As Amy’s grumbling, oversize truck belched a steady stream of greasy blue-gray smoke from its exhaust, she took my hand to help hoist me up, then climbed over me like a toddler to get into the driver’s seat. We peeled out with a screech, Ice Cube bumping from the brand-new speakers she’d proudly installed herself. Naperville is a relatively wealthy and predominantly Republican suburb a little over an hour outside of Chicago, and I knew I was in trouble the minute I saw how many churches we were driving past as we exited the tollway. Seriously, it was like church, church, Burger King that whole families actually sit down and eat dinner in, church, church, Walmart, church.

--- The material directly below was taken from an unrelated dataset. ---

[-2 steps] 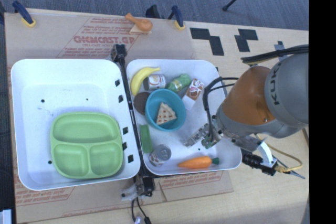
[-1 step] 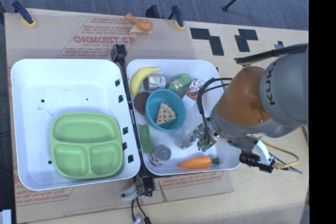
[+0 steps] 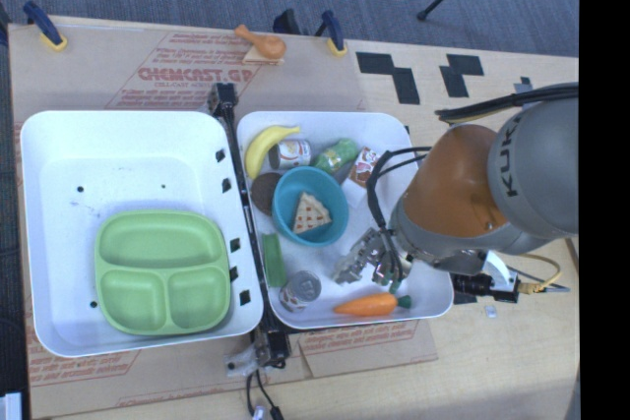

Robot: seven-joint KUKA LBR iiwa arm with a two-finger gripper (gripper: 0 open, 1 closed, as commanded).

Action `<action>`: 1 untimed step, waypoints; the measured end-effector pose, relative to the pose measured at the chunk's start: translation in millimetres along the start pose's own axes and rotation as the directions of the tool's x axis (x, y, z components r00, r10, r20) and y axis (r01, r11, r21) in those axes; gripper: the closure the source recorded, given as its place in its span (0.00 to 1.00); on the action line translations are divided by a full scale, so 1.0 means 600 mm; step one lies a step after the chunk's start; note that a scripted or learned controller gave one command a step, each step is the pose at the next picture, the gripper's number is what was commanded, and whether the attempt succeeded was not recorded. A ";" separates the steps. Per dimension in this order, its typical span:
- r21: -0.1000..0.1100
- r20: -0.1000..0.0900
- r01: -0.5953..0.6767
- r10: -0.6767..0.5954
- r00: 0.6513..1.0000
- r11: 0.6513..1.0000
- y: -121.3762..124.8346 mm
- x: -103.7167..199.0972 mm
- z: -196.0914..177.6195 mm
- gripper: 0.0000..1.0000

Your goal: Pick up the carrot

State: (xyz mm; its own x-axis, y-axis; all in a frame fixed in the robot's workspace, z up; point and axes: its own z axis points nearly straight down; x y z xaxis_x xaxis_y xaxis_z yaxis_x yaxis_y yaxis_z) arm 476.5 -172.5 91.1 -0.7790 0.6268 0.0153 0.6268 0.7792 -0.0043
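An orange carrot (image 3: 366, 306) with a green tip lies flat along the near wall of the right bin (image 3: 423, 308). My gripper (image 3: 370, 261) hangs just above and slightly behind the carrot, its metal fingers pointing down toward the bin floor. Nothing shows between them. The arm's orange band and grey wrist cover the bin's right side.
The right bin also holds a blue bowl (image 3: 310, 205) with a sandwich wedge, a banana (image 3: 268, 147), a small can (image 3: 300, 289), a green stick (image 3: 273, 261) and several small items at the back. A green divided plate (image 3: 164, 272) lies in the left bin (image 3: 39, 162).
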 end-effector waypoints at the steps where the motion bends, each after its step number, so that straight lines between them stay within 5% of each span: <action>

We saw at least 137 churches in a two-mile stretch, and that was only after I’d actually started counting them.

Despite having stayed at least ten miles over the speed limit the entire trip, we arrived late to the ceremony. Blame CVS for not having any good wedding cards and for putting the generic Aleve too far from the Doritos and snacks we needed for the road. Blame all of the semis that kept trapping us between them, condensing the prolonged horror show that is my life into an incomprehensible flash before my eyes. Please also blame my closet for being disorganized and not having any fancy clothes in it. They were already at the altar reciting their vows as we snuck into the back of the church, Amy in the gym shoes she hadn’t thought to bring (or didn’t own) an alternate for, and me in bare feet so my heels wouldn’t click on the hardwood floors, and while that definitely made me feel like a jerk, I was also kind of relieved and hoping that we’d missed some of the boring “what is the meaning of love?” parts.

Anyway, I tried to inconspicuously scan the room to see if any black people other than myself were in attendance—defense mechanism! we all do it!—and my eyes locked instantly with those of a black woman a few pews over from ours. And she was glaring at me like I’d stolen her fucking bike. I was all ready to breathe a sigh of relief, and homegirl over here was scowling like I’d taken the last piece of chicken off the buffet. Can you even believe that bullshit? Doesn’t she know the unspoken rule that all black people have to stick together within large white gatherings? You never know when a lynch mob might be forming next to the cupcake table!